Universes deployed using YugabyteDB Anywhere include following node [alerts](../../alerts-monitoring/alert/) by default:

- DB Instance Down. A node is unreachable or down.
- DB Node Restart. The operating system rebooted.
- DB Instance Restart. A YugabyteDB process restarted (outside of a universe update).

If you are notified of one of these alerts, you can take the following steps.

## DB Instance Down

This alert fires when Prometheus is unable to scrape a node for metrics for (by default) more than 15 minutes.

#### What to do

1. Check the universe **Nodes** tab **Status** column.

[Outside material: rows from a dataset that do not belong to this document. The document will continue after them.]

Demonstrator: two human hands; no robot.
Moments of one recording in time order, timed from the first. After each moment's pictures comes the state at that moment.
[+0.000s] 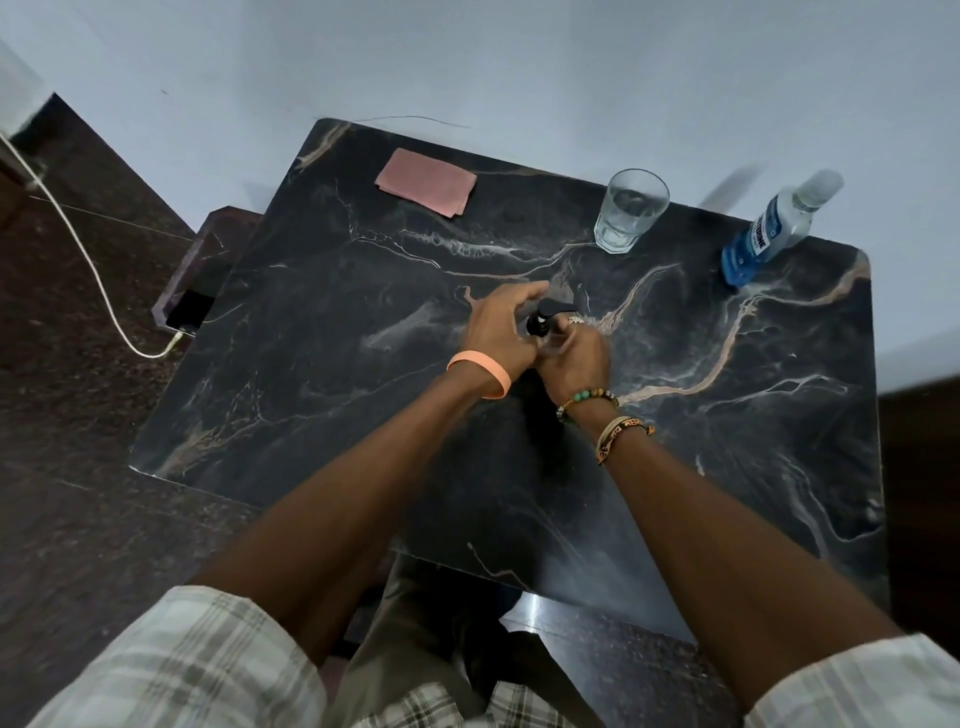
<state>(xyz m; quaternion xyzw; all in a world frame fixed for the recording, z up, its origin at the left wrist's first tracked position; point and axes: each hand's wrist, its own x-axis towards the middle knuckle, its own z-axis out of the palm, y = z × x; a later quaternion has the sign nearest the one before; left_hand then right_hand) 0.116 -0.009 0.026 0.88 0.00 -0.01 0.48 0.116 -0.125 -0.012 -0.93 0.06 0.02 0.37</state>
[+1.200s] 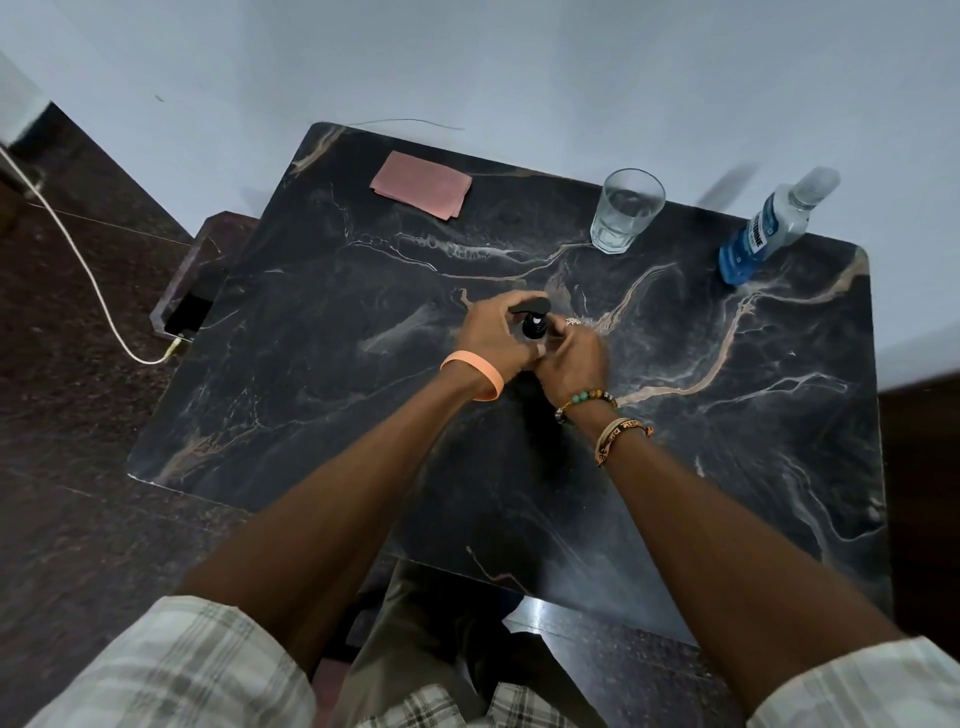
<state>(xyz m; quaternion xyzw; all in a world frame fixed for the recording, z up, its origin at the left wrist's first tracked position) 0.122 -0.007 0.015 0.83 0.03 -0.07 0.55 0.116 -0.129 -0.013 -0.92 0.05 0.02 0.39</state>
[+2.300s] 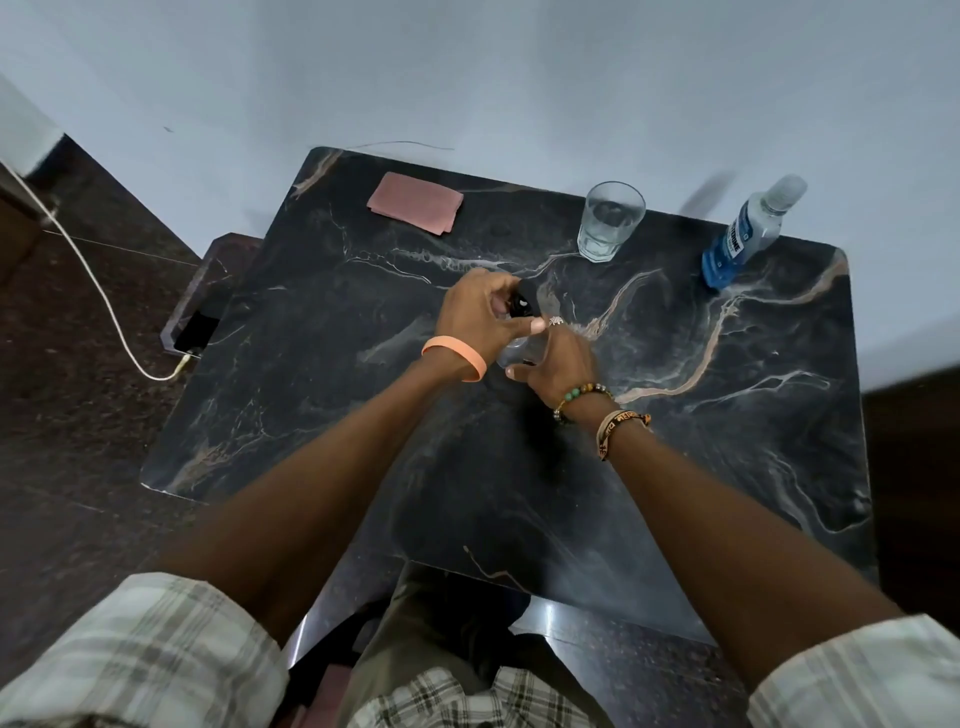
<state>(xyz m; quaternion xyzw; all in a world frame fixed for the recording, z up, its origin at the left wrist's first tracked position) 0.131 0.002 0.053 0.88 0.00 -0.02 0.48 0.118 -0.135 -0.001 -0.94 0.01 0.08 0.32</state>
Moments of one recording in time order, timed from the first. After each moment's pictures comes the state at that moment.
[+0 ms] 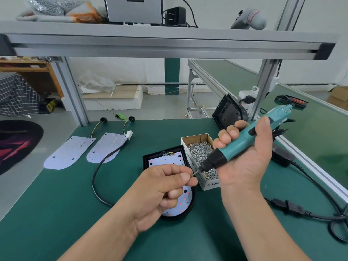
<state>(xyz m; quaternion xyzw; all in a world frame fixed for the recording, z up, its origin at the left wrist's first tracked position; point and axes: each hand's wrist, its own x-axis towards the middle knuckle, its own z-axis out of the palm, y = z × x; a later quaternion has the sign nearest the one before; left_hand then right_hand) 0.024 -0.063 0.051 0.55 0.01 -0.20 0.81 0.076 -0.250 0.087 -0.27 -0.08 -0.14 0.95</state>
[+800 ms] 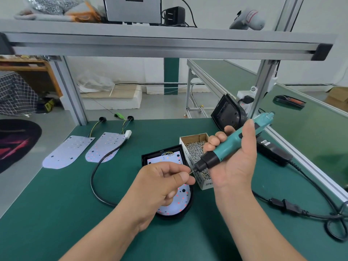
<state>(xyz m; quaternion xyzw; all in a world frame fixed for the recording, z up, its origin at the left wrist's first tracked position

1. If the status is Unreachable, confirm whether the host is up and reachable via your cloud provider (for example, AWS EC2) or on-premises environment.

1. If the host is down, restart it from the cloud console or equivalent.

    If necessary, follow the steps in [Replace a live or unreachable node](../../manage-deployments/remove-nodes/#replace-a-live-or-unreachable-node) to replace the node.

1. If the host is running, check the status of the node_exporter process. Prometheus uses the node_exporter service to export metrics, and if the service is down, the node will appear unreachable.

    - Connect to the node and check the status of node_exporter by running the following command:

        ```sh
        ps -ef | grep node_exporter
        systemctl status node_exporter
        ```

    - Restart node_exporter if needed:

        ```sh
        sudo systemctl restart node_exporter
        ```

    - Confirm node_exporter access at `http://<node_ip>:9300`.

## DB Node Restart

This alert tracks OS-level restarts using the `node_boot_time` metric.

#### What to do

1. SSH into the host and check if the reboot was planned or due to an issue.

1. Check logs as follows:

    ```sh
    cat /var/log/messages | grep -i reboot
    ```

    For Ubuntu:

    ```sh
    journalctl --list-boots
    ```

1. Check for other causes, such as power loss, kernel panic, or scheduled reboots.

## DB Instance Restart

This alert fires when a YugabyteDB process (TServer or Master) restarts without a planned update.

#### What to do

1. SSH into the node and inspect the following logs:

    - YugabyteDB logs (`/home/yugabyte/tserver/logs/` or `/mnt/d0/yb-data/tserver/logs/`).
    - OS logs, for memory pressure or crash signals.

    Look for FATAL logs; the presence of a FATAL log file that corresponds with the time of the failure is a positive indicator for a crash and analyzing this log will likely point to the root cause.

1. Check whether a core dump or out of memory event occurred.

1. If a user or automation restarted the process, confirm the intent and whether alerts can be tuned.